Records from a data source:
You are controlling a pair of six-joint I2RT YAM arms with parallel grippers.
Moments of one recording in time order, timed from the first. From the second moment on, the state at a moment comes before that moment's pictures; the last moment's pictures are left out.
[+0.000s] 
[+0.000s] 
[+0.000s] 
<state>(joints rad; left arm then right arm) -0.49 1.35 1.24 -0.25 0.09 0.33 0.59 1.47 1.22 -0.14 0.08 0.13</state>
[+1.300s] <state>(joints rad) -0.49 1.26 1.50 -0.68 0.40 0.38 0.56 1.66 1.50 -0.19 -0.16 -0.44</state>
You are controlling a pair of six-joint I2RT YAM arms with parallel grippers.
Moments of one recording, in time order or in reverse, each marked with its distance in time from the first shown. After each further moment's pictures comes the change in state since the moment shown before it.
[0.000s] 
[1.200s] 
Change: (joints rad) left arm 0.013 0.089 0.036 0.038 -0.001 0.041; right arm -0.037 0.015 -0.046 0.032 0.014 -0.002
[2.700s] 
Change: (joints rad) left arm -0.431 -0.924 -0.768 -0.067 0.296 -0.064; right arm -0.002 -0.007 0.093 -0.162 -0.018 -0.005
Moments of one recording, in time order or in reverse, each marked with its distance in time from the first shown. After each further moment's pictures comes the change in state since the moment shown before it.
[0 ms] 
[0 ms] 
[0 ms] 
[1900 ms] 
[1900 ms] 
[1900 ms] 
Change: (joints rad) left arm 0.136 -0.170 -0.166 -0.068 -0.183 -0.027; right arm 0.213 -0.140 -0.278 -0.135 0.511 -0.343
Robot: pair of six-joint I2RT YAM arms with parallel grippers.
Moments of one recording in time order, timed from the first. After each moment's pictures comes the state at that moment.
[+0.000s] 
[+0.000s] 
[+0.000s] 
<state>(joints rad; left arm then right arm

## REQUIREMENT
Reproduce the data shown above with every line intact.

## ANSWER BELOW
You are controlling a pair of six-joint I2RT YAM arms with parallel grippers.
Moments of one recording in time order, timed from the first. From the second moment on, the state at a moment comes before that moment's pictures; the last moment's pictures are left out.
[+0.000s] 
[+0.000s] 
[+0.000s] 
<state>(joints rad; left arm then right arm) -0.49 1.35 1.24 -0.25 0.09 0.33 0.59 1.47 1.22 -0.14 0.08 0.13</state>
[+1.300s] <state>(joints rad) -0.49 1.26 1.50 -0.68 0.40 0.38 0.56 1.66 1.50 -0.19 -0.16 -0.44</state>
You are controlling a pair of six-joint I2RT YAM arms with parallel grippers.
Moments of one recording, in time order or in reverse, each marked with its distance in time from the first shown. After each further moment's pictures comes the change in state since the moment shown before it.
[0.000s] 
[1.200s] 
Change: (joints rad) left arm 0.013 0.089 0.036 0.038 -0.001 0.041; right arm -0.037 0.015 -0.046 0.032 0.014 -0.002
[2.700s] 
Change: (joints rad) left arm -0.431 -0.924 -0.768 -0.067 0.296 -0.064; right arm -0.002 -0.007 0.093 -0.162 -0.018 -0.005
Moments of one recording, in time order or in reverse, each marked with its distance in time from the first shown. After each further moment's pictures comes the change in state since the moment shown before it.
[0 ms] 
[0 ms] 
[0 ms] 
[1900 ms] 
[1900 ms] 
[1900 ms] 
Change: (joints rad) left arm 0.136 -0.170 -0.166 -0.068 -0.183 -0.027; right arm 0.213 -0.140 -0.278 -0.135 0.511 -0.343
Robot: pair of six-joint I2RT YAM arms with parallel grippers.
Moments of one recording in time order, timed from the first. After each moment's pictures comes the state at that moment.
[+0.000s] 
[+0.000s] 
[+0.000s] 
<state>(joints rad; left arm then right arm

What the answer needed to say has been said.